Recorded data:
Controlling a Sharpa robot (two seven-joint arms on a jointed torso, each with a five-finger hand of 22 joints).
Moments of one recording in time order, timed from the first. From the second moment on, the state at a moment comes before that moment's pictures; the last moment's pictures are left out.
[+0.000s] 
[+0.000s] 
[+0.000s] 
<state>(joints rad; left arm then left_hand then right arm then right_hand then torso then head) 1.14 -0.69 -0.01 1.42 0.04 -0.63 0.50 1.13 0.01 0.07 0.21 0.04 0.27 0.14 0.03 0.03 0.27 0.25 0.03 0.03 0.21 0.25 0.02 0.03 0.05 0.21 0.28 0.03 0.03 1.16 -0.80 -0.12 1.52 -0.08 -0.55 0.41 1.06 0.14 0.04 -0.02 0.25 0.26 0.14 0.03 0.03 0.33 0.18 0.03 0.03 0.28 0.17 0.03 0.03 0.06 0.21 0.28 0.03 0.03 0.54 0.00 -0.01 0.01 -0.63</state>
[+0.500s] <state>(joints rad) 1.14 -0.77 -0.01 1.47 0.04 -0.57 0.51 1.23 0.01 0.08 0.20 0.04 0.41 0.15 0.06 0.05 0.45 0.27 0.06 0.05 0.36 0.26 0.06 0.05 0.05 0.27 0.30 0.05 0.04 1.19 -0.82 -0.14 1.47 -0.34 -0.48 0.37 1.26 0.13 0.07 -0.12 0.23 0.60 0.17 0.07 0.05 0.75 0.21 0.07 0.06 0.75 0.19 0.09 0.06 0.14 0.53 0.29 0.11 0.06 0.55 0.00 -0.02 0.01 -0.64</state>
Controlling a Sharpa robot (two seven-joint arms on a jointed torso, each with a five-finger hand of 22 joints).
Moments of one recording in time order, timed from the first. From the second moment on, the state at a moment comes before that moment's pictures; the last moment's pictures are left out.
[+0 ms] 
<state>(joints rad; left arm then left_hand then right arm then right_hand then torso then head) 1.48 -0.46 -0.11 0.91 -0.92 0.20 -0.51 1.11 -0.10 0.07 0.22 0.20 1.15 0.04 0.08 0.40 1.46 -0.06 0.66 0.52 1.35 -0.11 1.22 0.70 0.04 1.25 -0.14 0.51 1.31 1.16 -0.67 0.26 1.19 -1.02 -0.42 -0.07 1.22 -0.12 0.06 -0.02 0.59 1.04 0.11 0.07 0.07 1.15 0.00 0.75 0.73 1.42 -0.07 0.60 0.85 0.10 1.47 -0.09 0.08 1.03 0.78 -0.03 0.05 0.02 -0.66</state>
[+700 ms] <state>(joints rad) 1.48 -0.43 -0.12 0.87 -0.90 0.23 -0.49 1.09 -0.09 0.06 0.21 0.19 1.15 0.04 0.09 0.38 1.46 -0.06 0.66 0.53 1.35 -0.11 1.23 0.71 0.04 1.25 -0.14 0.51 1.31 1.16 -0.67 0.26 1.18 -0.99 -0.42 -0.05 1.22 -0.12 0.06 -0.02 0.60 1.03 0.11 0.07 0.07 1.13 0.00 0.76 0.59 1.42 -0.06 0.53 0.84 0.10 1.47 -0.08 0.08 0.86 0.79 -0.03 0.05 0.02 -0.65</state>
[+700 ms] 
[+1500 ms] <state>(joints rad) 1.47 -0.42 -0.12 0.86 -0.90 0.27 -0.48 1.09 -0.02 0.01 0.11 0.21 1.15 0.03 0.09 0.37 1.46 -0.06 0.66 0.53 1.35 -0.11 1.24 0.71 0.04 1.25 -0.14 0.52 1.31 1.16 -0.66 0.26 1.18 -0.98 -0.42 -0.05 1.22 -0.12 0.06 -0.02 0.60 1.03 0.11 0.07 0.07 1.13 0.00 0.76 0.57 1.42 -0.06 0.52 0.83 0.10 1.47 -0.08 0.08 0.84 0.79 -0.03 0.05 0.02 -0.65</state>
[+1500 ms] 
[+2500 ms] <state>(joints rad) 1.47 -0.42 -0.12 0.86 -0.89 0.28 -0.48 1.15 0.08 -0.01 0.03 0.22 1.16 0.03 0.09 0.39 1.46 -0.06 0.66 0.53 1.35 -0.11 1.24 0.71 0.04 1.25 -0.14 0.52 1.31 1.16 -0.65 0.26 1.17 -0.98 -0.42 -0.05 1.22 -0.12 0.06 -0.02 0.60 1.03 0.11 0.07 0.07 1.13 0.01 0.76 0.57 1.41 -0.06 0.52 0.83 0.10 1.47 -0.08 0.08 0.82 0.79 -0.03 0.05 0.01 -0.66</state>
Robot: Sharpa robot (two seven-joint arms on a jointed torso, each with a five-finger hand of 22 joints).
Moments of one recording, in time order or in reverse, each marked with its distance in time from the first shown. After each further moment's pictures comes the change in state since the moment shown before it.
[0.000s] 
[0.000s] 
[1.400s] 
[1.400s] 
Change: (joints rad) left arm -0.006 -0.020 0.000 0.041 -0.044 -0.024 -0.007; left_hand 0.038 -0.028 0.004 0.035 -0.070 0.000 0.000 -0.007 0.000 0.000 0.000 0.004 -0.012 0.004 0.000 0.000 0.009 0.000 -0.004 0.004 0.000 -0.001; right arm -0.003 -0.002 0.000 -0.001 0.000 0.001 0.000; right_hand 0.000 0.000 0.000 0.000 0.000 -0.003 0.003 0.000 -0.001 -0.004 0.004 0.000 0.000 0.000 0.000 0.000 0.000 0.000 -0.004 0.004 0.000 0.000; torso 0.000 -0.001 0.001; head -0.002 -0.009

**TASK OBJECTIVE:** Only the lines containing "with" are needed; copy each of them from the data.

**OUTPUT BELOW:**
Controlling a Sharpa robot (two seven-joint arms on a jointed torso, each with a five-finger hand of 22 joints).
Controlling a Sharpa robot (two seven-joint arms on a jointed torso, each with a five-finger hand of 22 joints).
Robot: Sharpa robot (two seven-joint arms on a jointed torso, each with a five-finger hand of 22 joints).
Moments of one recording, in time order or in reverse, each marked with its distance in time from the first shown. After each further moment's pictures comes the change in state since the moment shown before it.

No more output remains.